REQUIRED ACTION
A faithful copy of all the data below, please; leave no line out.

Dataset excerpts:
☆ ☆ ☆ ☆

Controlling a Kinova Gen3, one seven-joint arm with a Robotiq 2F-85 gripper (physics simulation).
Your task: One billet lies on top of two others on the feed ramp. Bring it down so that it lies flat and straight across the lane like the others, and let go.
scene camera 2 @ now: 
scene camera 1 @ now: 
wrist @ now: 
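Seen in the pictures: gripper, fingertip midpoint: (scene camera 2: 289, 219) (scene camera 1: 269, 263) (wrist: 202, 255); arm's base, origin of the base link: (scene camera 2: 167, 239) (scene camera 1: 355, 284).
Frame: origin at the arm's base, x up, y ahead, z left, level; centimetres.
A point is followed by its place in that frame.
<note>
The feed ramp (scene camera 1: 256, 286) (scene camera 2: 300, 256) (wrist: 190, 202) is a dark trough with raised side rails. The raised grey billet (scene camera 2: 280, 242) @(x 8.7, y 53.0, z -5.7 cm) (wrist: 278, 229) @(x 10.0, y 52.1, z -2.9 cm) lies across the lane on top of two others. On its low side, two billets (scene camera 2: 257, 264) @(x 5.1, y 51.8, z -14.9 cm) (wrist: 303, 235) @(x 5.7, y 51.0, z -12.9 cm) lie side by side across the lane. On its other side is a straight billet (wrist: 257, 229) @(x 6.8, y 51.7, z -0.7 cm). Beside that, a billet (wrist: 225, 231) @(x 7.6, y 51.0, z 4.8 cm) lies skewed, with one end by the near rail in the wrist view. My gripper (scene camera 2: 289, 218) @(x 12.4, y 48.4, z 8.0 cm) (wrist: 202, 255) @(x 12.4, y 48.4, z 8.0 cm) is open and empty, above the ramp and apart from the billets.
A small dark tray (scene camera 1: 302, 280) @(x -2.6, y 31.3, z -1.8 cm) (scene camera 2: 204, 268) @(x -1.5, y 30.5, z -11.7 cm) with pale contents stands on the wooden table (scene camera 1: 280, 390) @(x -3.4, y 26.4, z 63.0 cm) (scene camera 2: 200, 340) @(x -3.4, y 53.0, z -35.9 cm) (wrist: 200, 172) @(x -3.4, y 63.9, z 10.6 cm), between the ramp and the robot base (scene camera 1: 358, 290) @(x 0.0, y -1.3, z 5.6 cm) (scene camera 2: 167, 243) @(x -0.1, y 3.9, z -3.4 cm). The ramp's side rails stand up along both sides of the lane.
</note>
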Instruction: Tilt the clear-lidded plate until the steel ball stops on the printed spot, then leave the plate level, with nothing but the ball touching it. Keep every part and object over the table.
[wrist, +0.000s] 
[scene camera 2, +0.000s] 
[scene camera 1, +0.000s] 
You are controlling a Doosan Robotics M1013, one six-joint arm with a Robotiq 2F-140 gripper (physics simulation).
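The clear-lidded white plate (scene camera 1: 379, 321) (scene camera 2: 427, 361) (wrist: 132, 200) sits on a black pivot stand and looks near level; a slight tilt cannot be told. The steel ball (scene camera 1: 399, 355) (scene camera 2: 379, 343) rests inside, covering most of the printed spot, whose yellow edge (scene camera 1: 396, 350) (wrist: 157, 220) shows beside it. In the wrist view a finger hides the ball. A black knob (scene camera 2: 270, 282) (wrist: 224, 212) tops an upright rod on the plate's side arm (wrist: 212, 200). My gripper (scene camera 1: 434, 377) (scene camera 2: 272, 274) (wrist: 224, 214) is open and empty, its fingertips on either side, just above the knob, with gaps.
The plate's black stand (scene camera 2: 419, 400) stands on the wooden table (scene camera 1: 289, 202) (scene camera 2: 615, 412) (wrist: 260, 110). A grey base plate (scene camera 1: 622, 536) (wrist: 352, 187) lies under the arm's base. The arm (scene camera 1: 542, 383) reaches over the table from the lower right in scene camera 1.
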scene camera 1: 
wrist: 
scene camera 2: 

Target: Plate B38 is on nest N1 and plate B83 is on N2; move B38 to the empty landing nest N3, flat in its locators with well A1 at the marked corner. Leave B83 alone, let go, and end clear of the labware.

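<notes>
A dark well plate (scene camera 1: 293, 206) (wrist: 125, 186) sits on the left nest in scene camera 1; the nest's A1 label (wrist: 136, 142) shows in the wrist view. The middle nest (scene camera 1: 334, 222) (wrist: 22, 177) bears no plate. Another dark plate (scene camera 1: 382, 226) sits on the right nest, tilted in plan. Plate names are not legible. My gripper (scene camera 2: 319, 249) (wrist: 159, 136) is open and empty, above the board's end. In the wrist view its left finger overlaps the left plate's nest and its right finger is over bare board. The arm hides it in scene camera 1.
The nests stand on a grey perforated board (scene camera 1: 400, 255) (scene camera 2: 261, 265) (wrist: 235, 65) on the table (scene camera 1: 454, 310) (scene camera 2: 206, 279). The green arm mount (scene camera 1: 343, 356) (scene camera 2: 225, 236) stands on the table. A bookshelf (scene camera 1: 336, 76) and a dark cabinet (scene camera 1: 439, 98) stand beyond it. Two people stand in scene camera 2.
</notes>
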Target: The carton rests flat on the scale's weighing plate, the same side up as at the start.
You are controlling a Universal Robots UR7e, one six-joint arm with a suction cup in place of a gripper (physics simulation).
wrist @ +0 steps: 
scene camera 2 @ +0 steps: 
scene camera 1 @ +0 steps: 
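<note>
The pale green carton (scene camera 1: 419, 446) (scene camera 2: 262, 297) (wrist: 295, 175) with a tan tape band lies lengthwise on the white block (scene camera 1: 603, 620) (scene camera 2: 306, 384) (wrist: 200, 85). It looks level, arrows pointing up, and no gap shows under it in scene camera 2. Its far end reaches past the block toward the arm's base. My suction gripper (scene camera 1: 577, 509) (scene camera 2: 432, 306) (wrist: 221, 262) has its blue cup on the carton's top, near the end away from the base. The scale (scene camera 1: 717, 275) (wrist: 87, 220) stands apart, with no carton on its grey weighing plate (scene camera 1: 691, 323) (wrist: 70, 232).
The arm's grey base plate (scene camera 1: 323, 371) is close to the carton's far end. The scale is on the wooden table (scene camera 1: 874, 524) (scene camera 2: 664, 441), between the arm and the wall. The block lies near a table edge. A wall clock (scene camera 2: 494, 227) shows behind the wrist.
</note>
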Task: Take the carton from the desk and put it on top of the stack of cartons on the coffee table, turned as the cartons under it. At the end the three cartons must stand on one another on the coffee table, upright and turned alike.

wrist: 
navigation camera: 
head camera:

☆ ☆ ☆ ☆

ANSWER SECTION
Controlling a Kinova Gen3, one seven-joint arm with a Robotiq 2F-85 gripper (physics simulation).
Your task: One billet lies on top of two others on the feed ramp. Bring it down so that it lies flat and straight across the lane like the others, and let go.
scene camera 2 @ now: 
scene camera 1 @ now: 
wrist @ now: 
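Seen in the pictures: gripper, fingertip midpoint: (scene camera 2: 289, 219) (scene camera 1: 269, 263) (wrist: 202, 255); arm's base, origin of the base link: (scene camera 2: 167, 239) (scene camera 1: 355, 284).
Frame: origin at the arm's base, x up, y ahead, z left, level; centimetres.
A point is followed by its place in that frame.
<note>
The feed ramp (scene camera 1: 256, 286) (scene camera 2: 300, 256) (wrist: 190, 202) is a dark trough with raised side rails. The raised grey billet (scene camera 2: 280, 242) @(x 8.7, y 53.0, z -5.7 cm) (wrist: 278, 229) @(x 10.0, y 52.1, z -2.9 cm) lies across the lane on top of two others. On its low side, two billets (scene camera 2: 257, 264) @(x 5.1, y 51.8, z -14.9 cm) (wrist: 303, 235) @(x 5.7, y 51.0, z -12.9 cm) lie side by side across the lane. On its other side is a straight billet (wrist: 257, 229) @(x 6.8, y 51.7, z -0.7 cm). Beside that, a billet (wrist: 225, 231) @(x 7.6, y 51.0, z 4.8 cm) lies skewed, with one end by the near rail in the wrist view. My gripper (scene camera 2: 289, 218) @(x 12.4, y 48.4, z 8.0 cm) (wrist: 202, 255) @(x 12.4, y 48.4, z 8.0 cm) is open and empty, above the ramp and apart from the billets.
A small dark tray (scene camera 1: 302, 280) @(x -2.6, y 31.3, z -1.8 cm) (scene camera 2: 204, 268) @(x -1.5, y 30.5, z -11.7 cm) with pale contents stands on the wooden table (scene camera 1: 280, 390) @(x -3.4, y 26.4, z 63.0 cm) (scene camera 2: 200, 340) @(x -3.4, y 53.0, z -35.9 cm) (wrist: 200, 172) @(x -3.4, y 63.9, z 10.6 cm), between the ramp and the robot base (scene camera 1: 358, 290) @(x 0.0, y -1.3, z 5.6 cm) (scene camera 2: 167, 243) @(x -0.1, y 3.9, z -3.4 cm). The ramp's side rails stand up along both sides of the lane.
</note>
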Instruction: Tilt the clear-lidded plate until the steel ball stops on the printed spot, then leave the plate level, with nothing but the ball touching it. Keep every part and object over the table.
[wrist, +0.000s] 
[scene camera 2, +0.000s] 
[scene camera 1, +0.000s] 
You are controlling a Doosan Robotics M1013, one six-joint arm with a Robotiq 2F-140 gripper (physics simulation).
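The clear-lidded white plate (scene camera 1: 379, 321) (scene camera 2: 427, 361) (wrist: 132, 200) sits on a black pivot stand and looks near level; a slight tilt cannot be told. The steel ball (scene camera 1: 399, 355) (scene camera 2: 379, 343) rests inside, covering most of the printed spot, whose yellow edge (scene camera 1: 396, 350) (wrist: 157, 220) shows beside it. In the wrist view a finger hides the ball. A black knob (scene camera 2: 270, 282) (wrist: 224, 212) tops an upright rod on the plate's side arm (wrist: 212, 200). My gripper (scene camera 1: 434, 377) (scene camera 2: 272, 274) (wrist: 224, 214) is open and empty, its fingertips on either side, just above the knob, with gaps.
The plate's black stand (scene camera 2: 419, 400) stands on the wooden table (scene camera 1: 289, 202) (scene camera 2: 615, 412) (wrist: 260, 110). A grey base plate (scene camera 1: 622, 536) (wrist: 352, 187) lies under the arm's base. The arm (scene camera 1: 542, 383) reaches over the table from the lower right in scene camera 1.
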scene camera 1: 
wrist: 
scene camera 2: 

Target: Plate B38 is on nest N1 and plate B83 is on N2; move B38 to the empty landing nest N3, flat in its locators with well A1 at the marked corner. Leave B83 alone, let go, and end clear of the labware.

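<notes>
A dark well plate (scene camera 1: 293, 206) (wrist: 125, 186) sits on the left nest in scene camera 1; the nest's A1 label (wrist: 136, 142) shows in the wrist view. The middle nest (scene camera 1: 334, 222) (wrist: 22, 177) bears no plate. Another dark plate (scene camera 1: 382, 226) sits on the right nest, tilted in plan. Plate names are not legible. My gripper (scene camera 2: 319, 249) (wrist: 159, 136) is open and empty, above the board's end. In the wrist view its left finger overlaps the left plate's nest and its right finger is over bare board. The arm hides it in scene camera 1.
The nests stand on a grey perforated board (scene camera 1: 400, 255) (scene camera 2: 261, 265) (wrist: 235, 65) on the table (scene camera 1: 454, 310) (scene camera 2: 206, 279). The green arm mount (scene camera 1: 343, 356) (scene camera 2: 225, 236) stands on the table. A bookshelf (scene camera 1: 336, 76) and a dark cabinet (scene camera 1: 439, 98) stand beyond it. Two people stand in scene camera 2.
</notes>
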Target: The carton rests flat on the scale's weighing plate, the same side up as at the start.
You are controlling a Universal Robots UR7e, one six-joint arm with a suction cup in place of a gripper (physics simulation).
wrist @ +0 steps: 
scene camera 2 @ +0 steps: 
scene camera 1 @ +0 steps: 
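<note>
The pale green carton (scene camera 1: 419, 446) (scene camera 2: 262, 297) (wrist: 295, 175) with a tan tape band lies lengthwise on the white block (scene camera 1: 603, 620) (scene camera 2: 306, 384) (wrist: 200, 85). It looks level, arrows pointing up, and no gap shows under it in scene camera 2. Its far end reaches past the block toward the arm's base. My suction gripper (scene camera 1: 577, 509) (scene camera 2: 432, 306) (wrist: 221, 262) has its blue cup on the carton's top, near the end away from the base. The scale (scene camera 1: 717, 275) (wrist: 87, 220) stands apart, with no carton on its grey weighing plate (scene camera 1: 691, 323) (wrist: 70, 232).
The arm's grey base plate (scene camera 1: 323, 371) is close to the carton's far end. The scale is on the wooden table (scene camera 1: 874, 524) (scene camera 2: 664, 441), between the arm and the wall. The block lies near a table edge. A wall clock (scene camera 2: 494, 227) shows behind the wrist.
</note>
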Task: Take the carton from the desk and put it on top of the stack of cartons on the coffee table, turned as the cartons under it. At the end the three cartons must stand on one another on the coffee table, upright and turned alike.

wrist: 
navigation camera: 
head camera:

The output above is complete.